__What you will do__.
Print the whole listing below exactly, skipping every picture.

*** Dataset excerpt ***

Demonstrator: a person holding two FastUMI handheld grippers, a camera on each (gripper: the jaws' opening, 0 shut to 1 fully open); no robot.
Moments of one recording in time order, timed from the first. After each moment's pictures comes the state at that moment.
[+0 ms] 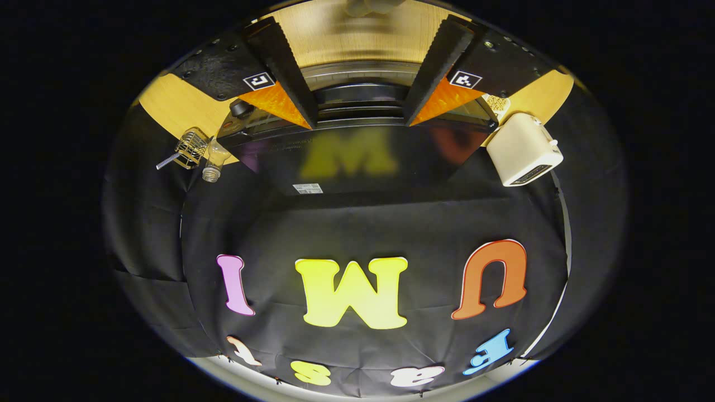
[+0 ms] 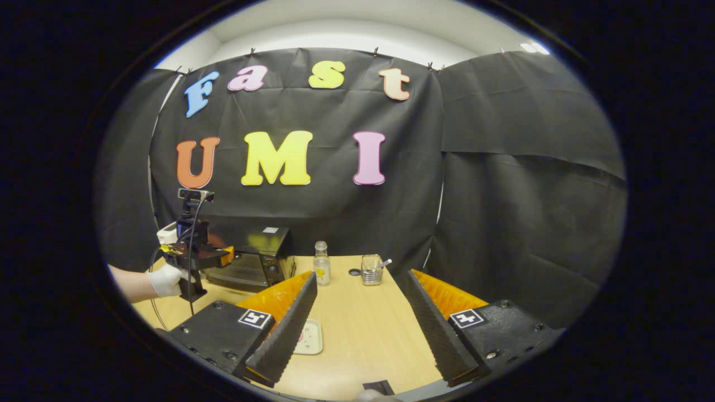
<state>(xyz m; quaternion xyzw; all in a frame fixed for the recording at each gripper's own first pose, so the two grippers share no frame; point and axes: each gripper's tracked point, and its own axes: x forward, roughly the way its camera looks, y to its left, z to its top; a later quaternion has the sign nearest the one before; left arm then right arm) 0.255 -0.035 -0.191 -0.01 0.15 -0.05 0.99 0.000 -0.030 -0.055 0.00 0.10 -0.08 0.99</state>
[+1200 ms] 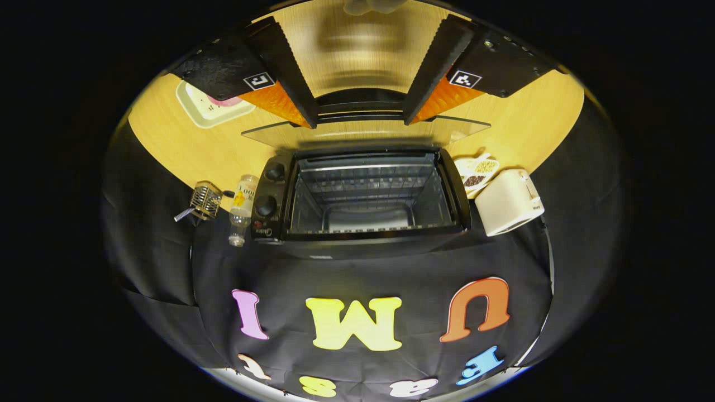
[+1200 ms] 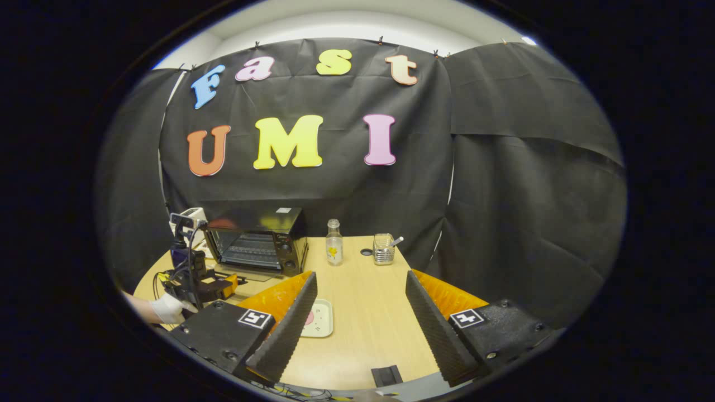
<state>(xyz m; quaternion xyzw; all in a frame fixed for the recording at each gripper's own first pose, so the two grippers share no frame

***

__Response__.
Demonstrator: a person holding two FastUMI handheld grippers, a camera on each (gripper: the jaws' opening, 0 shut to 1 fully open); no robot.
Moments of one recording in time order, timed from the first. After each moment's pictures comes the state at that moment.
[+0 ms] 
[+0 ms] 
<state>(xyz m; quaternion xyzw; all in a frame fixed for the recording at each gripper's own first pose, so the two grippers share no frame; point and axes: each gripper's tracked point, and its own axes: x forward, roughly the way its camera looks, y to its left, z to its top; a later quaternion has the sign nearest the one before; left arm then right arm) 0.255 -0.035 -0.191 -0.01 0.15 -0.05 0.99 0.000 -0.030 -0.055 0.00 0.10 -0.08 0.99</state>
[+1200 ms] 
[+1200 ms] 
<state>(xyz m; quaternion xyzw; all in a frame fixed for the recording at each gripper's own first pose, so the two grippers share no frame

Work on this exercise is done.